## What the exercise asks
What is needed here is an exact repetition of the records below, beginning at the line that has "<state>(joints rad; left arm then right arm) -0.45" and stopping after the line that has "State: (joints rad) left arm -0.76".

********

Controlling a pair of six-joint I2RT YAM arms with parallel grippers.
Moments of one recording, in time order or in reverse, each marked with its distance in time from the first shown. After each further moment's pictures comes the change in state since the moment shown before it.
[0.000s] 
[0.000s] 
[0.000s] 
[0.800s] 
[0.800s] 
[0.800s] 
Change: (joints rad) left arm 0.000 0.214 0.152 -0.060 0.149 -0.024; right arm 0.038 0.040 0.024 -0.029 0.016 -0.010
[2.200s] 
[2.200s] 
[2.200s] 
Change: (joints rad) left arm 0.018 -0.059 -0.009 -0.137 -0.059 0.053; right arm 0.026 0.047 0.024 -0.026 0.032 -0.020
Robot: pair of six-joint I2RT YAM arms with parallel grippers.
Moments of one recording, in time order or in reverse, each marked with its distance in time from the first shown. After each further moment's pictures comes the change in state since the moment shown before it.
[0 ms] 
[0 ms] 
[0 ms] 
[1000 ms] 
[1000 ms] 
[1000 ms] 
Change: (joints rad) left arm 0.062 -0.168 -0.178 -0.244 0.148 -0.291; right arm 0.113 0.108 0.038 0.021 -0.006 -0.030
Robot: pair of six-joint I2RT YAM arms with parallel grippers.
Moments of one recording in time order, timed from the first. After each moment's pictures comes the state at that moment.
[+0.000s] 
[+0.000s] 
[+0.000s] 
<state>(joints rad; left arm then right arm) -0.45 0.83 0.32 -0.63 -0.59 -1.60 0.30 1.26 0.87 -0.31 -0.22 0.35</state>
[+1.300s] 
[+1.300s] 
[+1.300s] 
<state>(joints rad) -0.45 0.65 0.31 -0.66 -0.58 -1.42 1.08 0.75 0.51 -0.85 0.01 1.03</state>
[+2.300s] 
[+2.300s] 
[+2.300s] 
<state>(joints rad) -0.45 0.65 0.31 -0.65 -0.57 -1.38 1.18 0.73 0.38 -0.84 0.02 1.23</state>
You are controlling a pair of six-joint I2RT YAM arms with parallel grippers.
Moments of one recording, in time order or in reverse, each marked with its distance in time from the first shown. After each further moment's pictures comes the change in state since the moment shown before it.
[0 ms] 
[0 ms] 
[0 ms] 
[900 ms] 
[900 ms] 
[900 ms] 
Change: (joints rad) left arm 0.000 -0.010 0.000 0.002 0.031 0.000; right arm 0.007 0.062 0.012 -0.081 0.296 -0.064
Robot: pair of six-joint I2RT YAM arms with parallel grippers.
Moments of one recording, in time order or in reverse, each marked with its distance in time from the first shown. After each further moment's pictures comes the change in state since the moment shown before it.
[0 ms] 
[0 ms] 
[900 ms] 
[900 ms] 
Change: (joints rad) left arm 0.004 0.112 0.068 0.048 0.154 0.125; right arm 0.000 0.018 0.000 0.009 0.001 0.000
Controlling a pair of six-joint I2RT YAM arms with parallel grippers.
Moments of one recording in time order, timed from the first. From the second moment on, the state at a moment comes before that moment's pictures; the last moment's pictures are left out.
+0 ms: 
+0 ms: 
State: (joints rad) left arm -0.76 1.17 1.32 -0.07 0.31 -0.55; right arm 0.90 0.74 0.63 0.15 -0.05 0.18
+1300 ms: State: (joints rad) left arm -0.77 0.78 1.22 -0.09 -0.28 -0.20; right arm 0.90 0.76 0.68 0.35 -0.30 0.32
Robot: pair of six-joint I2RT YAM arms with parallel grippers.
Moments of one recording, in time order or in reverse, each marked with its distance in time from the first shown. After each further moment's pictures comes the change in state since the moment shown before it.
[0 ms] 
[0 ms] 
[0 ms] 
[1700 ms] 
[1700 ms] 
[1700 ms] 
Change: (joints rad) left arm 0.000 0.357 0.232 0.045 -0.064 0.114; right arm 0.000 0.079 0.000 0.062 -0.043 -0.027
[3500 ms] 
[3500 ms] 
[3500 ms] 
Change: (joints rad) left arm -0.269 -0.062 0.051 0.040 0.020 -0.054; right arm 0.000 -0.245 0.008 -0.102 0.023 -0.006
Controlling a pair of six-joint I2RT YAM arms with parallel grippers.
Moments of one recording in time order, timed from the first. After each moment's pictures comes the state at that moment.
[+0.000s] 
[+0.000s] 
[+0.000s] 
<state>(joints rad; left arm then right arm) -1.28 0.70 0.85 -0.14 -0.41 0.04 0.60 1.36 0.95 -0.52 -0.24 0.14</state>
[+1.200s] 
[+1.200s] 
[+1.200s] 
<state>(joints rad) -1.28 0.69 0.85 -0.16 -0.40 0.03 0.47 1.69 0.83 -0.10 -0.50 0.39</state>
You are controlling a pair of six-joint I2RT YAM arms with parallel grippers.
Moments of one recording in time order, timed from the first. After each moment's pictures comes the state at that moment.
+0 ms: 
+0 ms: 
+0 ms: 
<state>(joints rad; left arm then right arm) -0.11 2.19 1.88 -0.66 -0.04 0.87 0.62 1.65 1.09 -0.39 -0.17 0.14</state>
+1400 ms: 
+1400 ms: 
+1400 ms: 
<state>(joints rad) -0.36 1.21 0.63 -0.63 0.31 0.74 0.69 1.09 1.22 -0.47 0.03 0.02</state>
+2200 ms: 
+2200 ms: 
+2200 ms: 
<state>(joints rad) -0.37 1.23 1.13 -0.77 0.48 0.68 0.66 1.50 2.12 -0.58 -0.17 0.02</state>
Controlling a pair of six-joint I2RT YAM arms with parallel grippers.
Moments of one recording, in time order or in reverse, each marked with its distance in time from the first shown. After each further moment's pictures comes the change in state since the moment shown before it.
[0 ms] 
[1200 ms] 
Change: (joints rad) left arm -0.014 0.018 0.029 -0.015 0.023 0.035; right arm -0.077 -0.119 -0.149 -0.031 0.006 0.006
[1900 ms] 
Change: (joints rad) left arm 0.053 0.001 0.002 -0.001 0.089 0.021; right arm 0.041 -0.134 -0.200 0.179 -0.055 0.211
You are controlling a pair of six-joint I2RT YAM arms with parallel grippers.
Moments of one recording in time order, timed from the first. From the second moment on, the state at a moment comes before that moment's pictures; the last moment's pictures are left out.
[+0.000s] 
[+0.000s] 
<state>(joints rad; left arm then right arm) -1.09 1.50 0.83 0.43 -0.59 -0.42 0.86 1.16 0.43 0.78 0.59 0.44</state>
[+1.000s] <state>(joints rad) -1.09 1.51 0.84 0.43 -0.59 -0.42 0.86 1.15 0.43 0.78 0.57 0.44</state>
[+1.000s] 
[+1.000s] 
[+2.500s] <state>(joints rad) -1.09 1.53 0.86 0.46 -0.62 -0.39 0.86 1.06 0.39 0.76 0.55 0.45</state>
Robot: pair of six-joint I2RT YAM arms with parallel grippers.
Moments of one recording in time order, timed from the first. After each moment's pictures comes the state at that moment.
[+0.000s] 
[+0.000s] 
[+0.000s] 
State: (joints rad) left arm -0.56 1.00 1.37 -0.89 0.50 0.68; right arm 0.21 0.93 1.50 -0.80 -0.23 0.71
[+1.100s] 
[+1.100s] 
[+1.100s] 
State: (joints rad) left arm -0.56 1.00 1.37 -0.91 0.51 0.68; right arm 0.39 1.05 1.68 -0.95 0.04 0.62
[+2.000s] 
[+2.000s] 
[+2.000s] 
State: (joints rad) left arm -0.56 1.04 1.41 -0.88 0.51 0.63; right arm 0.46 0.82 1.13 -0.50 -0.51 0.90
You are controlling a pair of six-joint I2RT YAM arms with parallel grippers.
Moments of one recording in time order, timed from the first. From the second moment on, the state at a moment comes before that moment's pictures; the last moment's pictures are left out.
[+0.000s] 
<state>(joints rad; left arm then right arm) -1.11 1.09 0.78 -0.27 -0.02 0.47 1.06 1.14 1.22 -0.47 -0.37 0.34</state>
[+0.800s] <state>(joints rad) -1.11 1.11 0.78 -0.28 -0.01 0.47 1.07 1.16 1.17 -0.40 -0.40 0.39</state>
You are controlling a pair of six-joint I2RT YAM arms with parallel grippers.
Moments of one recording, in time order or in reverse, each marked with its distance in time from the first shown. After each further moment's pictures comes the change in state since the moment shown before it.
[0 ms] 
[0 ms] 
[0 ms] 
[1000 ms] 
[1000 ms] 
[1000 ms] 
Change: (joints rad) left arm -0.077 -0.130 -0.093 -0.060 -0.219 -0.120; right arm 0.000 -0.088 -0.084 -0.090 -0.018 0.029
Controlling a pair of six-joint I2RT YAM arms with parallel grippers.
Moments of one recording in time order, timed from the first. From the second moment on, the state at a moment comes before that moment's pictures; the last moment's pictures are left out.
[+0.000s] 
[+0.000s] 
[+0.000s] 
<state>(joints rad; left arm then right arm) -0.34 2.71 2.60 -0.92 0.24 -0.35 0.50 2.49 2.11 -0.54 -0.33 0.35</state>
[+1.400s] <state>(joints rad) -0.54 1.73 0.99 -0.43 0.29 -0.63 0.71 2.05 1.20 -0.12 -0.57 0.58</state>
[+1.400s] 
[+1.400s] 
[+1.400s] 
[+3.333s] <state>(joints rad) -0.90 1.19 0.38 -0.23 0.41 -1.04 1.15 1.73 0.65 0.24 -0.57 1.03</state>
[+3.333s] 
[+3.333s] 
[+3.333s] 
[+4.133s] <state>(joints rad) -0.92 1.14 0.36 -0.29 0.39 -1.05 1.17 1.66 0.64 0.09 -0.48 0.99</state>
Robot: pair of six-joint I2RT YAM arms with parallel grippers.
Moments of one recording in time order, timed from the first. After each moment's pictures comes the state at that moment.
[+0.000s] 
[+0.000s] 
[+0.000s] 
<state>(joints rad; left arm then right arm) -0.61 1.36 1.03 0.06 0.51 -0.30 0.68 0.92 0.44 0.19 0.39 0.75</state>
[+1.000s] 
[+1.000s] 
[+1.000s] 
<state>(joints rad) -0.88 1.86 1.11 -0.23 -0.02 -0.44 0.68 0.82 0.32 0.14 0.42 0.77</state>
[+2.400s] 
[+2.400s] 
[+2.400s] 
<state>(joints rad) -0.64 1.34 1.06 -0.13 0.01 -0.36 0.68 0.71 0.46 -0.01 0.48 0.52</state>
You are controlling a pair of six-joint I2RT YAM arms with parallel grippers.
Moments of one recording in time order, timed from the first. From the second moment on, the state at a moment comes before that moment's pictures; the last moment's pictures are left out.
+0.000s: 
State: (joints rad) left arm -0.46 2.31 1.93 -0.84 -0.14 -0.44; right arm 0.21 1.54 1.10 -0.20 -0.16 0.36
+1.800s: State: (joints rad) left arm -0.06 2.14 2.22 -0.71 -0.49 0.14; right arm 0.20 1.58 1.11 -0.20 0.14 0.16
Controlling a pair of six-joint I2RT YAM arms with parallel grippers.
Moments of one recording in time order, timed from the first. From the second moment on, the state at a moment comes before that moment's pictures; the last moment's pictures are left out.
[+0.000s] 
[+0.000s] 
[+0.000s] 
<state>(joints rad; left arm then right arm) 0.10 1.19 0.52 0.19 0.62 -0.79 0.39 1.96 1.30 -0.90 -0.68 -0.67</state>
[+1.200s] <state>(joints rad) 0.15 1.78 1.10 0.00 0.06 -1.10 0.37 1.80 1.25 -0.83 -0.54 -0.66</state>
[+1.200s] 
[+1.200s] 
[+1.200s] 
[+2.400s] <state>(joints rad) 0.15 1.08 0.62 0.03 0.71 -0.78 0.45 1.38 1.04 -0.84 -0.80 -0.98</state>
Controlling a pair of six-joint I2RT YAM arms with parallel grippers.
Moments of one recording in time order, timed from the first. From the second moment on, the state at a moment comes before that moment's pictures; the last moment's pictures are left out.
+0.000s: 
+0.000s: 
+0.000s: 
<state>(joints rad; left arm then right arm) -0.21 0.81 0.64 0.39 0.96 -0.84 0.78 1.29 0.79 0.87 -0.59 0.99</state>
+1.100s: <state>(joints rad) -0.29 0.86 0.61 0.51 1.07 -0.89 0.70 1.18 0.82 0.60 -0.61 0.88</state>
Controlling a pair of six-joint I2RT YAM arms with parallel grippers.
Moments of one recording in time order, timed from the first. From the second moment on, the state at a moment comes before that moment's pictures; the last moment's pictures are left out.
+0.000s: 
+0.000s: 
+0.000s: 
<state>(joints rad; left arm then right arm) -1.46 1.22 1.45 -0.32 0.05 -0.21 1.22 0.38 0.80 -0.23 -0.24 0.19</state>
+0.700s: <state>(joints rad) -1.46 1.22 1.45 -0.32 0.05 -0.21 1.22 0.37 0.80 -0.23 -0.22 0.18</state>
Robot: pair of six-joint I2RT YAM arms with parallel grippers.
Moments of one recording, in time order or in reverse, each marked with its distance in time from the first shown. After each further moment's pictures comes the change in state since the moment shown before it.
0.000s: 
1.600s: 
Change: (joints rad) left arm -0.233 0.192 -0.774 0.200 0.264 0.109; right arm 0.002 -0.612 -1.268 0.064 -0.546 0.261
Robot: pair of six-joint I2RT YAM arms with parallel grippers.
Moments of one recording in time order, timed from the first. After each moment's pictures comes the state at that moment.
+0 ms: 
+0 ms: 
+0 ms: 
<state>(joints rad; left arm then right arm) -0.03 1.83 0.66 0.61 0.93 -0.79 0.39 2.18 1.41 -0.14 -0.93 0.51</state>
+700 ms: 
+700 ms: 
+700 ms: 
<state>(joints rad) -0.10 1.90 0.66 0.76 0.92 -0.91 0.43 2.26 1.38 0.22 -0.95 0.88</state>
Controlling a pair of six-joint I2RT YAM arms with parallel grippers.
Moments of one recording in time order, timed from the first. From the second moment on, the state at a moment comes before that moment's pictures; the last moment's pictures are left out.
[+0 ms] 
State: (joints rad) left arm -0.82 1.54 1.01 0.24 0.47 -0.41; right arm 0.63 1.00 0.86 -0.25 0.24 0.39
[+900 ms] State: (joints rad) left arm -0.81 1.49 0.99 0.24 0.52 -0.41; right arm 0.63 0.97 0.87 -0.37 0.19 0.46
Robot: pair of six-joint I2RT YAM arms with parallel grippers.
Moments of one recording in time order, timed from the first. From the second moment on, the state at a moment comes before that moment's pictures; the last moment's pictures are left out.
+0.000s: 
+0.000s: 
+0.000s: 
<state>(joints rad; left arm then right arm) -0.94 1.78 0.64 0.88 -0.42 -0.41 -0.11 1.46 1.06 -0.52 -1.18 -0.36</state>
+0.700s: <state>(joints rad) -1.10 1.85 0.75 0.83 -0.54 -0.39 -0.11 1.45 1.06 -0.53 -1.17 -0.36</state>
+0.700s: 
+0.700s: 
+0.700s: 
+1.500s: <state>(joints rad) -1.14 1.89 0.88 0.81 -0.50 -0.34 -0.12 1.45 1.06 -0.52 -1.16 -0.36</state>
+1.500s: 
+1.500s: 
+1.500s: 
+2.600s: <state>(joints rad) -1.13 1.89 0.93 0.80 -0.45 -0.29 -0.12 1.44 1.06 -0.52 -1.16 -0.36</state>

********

## Response to the task
<state>(joints rad; left arm then right arm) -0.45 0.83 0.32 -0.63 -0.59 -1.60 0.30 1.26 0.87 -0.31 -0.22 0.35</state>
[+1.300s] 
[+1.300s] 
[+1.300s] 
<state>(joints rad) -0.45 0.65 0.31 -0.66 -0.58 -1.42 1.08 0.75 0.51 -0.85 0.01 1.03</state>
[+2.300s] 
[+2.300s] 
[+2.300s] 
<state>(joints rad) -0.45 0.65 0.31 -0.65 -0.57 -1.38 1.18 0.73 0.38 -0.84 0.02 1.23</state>
You are controlling a pair of six-joint I2RT YAM arms with parallel grippers.
Moments of one recording, in time order or in reverse, each marked with its distance in time from the first shown. After each further moment's pictures comes the change in state since the moment shown before it.
[0 ms] 
[0 ms] 
[0 ms] 
[900 ms] 
[900 ms] 
[900 ms] 
Change: (joints rad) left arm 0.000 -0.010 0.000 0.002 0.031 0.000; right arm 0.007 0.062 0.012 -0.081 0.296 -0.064
Robot: pair of six-joint I2RT YAM arms with parallel grippers.
Moments of one recording, in time order or in reverse, each marked with its distance in time from the first shown. After each further moment's pictures comes the change in state since the moment shown before it.
[0 ms] 
[0 ms] 
[900 ms] 
[900 ms] 
Change: (joints rad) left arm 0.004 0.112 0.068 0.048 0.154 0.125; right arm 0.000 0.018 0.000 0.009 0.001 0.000
Controlling a pair of six-joint I2RT YAM arms with parallel grippers.
Moments of one recording in time order, timed from the first. From the second moment on, the state at a moment comes before that moment's pictures; the last moment's pictures are left out.
+0 ms: 
+0 ms: 
State: (joints rad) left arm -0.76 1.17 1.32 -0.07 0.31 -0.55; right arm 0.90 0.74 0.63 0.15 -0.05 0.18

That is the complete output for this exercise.